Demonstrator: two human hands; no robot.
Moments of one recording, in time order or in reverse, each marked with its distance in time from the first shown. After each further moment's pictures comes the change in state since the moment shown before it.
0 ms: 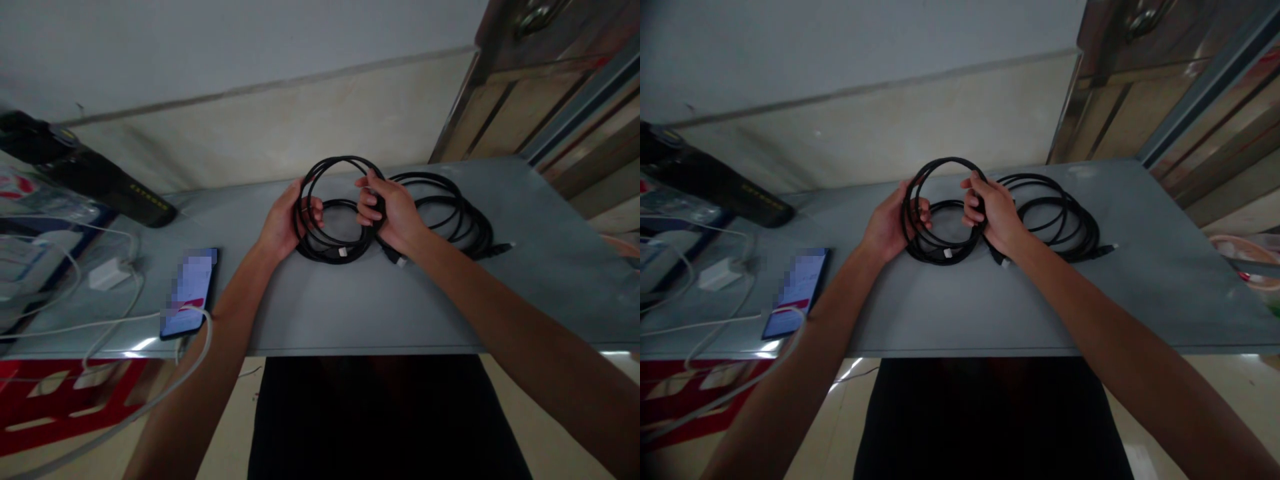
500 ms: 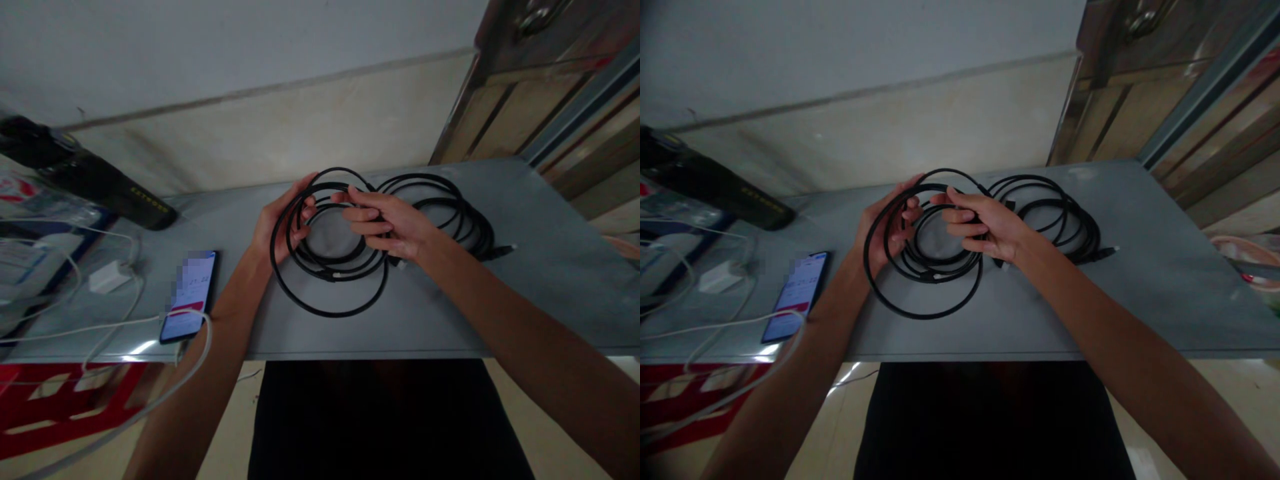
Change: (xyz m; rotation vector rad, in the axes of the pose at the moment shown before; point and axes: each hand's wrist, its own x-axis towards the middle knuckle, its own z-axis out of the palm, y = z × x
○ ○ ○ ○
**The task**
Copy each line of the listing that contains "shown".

**Written response**
Moments of one recording, in time order or in reverse, each marked with its distance in time from the first shown. After each further moment's pictures comes the change in state since the moment shown before it.
Change: (xyz m; rotation vector rad, in the axes of the pose at the moment shown before; point and axes: each hand's wrist, its own x-axis towards the middle knuckle, its own z-axis out of the palm, y = z × x

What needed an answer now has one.